*** Block opens ***
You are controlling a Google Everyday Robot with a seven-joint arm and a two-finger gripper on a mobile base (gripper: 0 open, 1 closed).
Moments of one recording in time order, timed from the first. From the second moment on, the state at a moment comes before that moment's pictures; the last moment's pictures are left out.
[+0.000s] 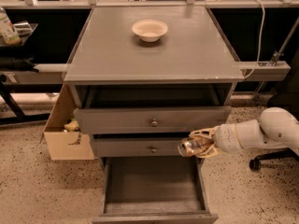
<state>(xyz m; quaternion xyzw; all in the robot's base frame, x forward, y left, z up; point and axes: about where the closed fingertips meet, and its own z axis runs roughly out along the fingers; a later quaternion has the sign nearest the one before) 0.534 -0.176 0.610 -0.76 0.46 0.14 0.43</state>
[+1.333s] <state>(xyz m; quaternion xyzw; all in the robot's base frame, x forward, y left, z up) 0.488 -0.147 0.771 -0.77 0.39 0.14 0.48</state>
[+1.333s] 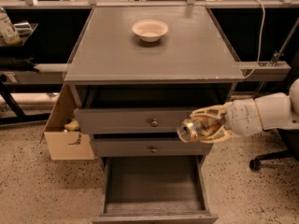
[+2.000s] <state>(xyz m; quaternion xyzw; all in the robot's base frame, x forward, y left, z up) 0.519 -0.193 0.855 -0.74 0.42 0.11 0.51</state>
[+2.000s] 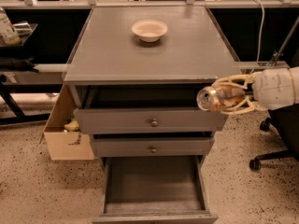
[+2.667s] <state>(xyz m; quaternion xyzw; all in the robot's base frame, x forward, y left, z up) 0.583 -0.182 0.907 -0.66 0.42 0.16 0.61</state>
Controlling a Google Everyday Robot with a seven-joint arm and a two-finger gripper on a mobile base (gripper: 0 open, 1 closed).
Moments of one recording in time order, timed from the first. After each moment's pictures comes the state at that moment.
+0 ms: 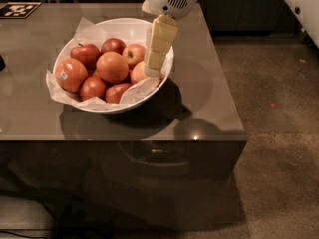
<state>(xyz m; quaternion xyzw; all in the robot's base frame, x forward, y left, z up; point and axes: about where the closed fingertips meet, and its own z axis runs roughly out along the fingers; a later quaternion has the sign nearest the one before) 0.562 0.011 0.998 -0.71 0.66 0.07 0.23</state>
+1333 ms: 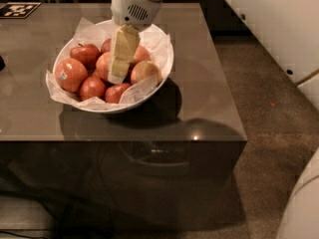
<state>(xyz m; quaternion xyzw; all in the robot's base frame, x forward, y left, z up) 0.566 0.085 0.973 -0.72 0.65 0.13 0.22</state>
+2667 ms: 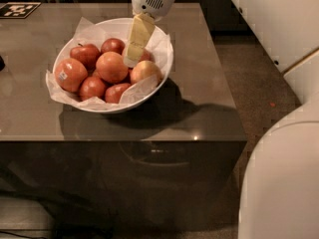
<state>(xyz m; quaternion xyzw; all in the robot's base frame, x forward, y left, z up) 0.619 0.050 0.974 -0.68 0.69 0.11 0.22</state>
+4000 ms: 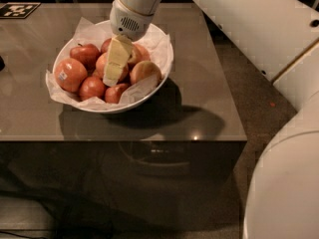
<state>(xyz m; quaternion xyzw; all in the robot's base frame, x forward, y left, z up) 0.601 0.095 0.934 -0.68 0.70 0.13 0.20</state>
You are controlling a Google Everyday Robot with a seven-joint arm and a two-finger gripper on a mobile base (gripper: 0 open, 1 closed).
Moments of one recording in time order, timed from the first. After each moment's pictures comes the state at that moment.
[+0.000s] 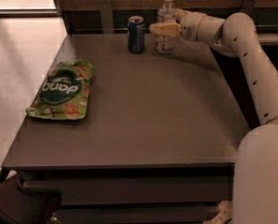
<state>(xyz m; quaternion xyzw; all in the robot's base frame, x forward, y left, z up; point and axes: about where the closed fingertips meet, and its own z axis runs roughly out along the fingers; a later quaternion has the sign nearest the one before) 0.857 -0.120 0.918 -0.32 0.65 0.27 0.63</state>
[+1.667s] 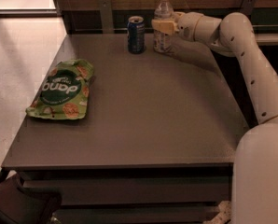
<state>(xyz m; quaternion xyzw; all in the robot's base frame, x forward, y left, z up) 0.858 -0.108 0.916 -0.32 0.65 0.27 0.63</state>
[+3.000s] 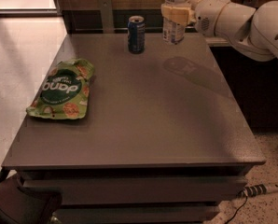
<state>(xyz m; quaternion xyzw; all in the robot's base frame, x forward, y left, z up) 0.736 -0.121 1.013 -0.32 0.62 0.23 0.68</state>
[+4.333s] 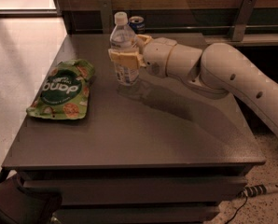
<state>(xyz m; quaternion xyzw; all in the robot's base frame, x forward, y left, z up) 0.631 0.030 0.945 -0.39 0.60 0.30 0.63</state>
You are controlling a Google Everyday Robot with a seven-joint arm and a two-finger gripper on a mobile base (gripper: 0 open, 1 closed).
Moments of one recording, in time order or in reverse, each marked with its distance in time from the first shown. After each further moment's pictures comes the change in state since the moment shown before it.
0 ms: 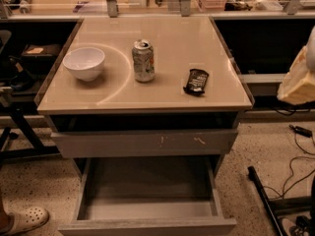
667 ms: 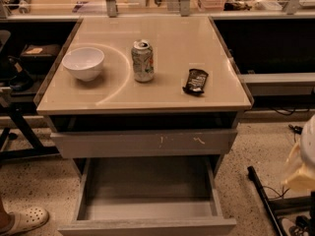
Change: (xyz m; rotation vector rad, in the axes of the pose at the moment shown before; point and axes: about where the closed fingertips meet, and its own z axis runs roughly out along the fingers) arm 0.063 0.115 0.083 -0.242 0.088 0.141
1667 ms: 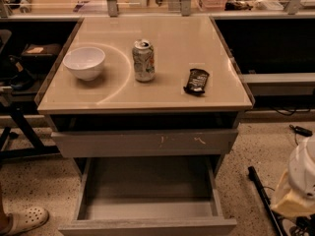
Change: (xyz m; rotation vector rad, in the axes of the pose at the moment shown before) arm 0.013 0.029 0.050 -0.113 0.017 0.033
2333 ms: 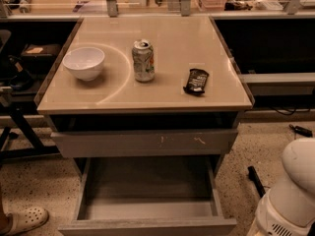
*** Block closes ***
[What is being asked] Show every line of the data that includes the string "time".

[Response]
Moments of one recording in time order, timed from the first. From the second moment on, the state at a moment comes before that moment's pictures; the last moment's pictures are left out.
Moments of one recording in time order, timed from the first. After each moment's pictures comes the state at that moment.
Moments of one recording in time order, timed from the first. After each moment's pictures comes the state at that moment.
Moments of one recording, in time order or in reverse, each marked with its distance in time from the first shown. After each further moment's pictures comes the change in state since the moment shown before it.

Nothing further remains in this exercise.